INSTRUCTIONS FOR THE TASK: Give back every line of the material exactly. Skip the pictures.

GIVEN INFORMATION:
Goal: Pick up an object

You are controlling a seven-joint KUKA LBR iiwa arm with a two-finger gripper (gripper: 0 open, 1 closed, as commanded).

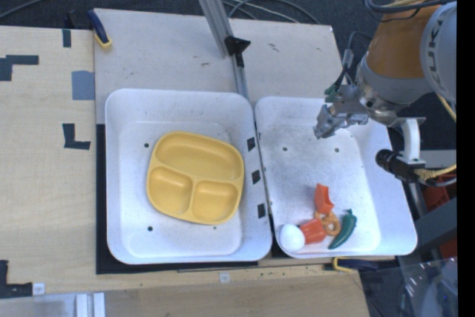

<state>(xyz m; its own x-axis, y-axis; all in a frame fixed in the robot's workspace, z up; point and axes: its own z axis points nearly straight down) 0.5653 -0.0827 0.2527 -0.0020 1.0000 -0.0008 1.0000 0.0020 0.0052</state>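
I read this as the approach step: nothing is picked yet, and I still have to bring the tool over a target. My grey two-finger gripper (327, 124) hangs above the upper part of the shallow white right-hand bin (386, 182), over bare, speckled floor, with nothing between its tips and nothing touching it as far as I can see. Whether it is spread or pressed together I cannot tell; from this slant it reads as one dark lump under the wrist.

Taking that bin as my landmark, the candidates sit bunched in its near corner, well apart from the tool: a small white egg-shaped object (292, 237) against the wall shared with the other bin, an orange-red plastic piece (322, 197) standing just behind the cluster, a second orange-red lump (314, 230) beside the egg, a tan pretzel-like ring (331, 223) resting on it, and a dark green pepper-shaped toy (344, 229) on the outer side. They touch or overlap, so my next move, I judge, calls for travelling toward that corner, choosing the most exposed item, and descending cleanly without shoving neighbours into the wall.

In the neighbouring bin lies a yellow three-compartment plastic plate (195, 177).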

SOLUTION:
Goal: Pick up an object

You are controlling a seven-joint KUKA LBR iiwa arm with a two-finger gripper (gripper: 0 open, 1 closed, as commanded).


<state>(xyz m; its own x-axis, y-axis; all in a frame fixed in the robot's workspace, z up; point and axes: its own z axis points nearly straight down) 0.5653 -0.0827 0.2527 -0.0020 1.0000 -0.0008 1.0000 0.0020 0.0052</state>
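I read this as the approach step: nothing is picked yet, and I still have to bring the tool over a target. My grey two-finger gripper (327, 124) hangs above the upper part of the shallow white right-hand bin (386, 182), over bare, speckled floor, with nothing between its tips and nothing touching it as far as I can see. Whether it is spread or pressed together I cannot tell; from this slant it reads as one dark lump under the wrist.

Taking that bin as my landmark, the candidates sit bunched in its near corner, well apart from the tool: a small white egg-shaped object (292, 237) against the wall shared with the other bin, an orange-red plastic piece (322, 197) standing just behind the cluster, a second orange-red lump (314, 230) beside the egg, a tan pretzel-like ring (331, 223) resting on it, and a dark green pepper-shaped toy (344, 229) on the outer side. They touch or overlap, so my next move, I judge, calls for travelling toward that corner, choosing the most exposed item, and descending cleanly without shoving neighbours into the wall.

In the neighbouring bin lies a yellow three-compartment plastic plate (195, 177).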

With that, the output is complete.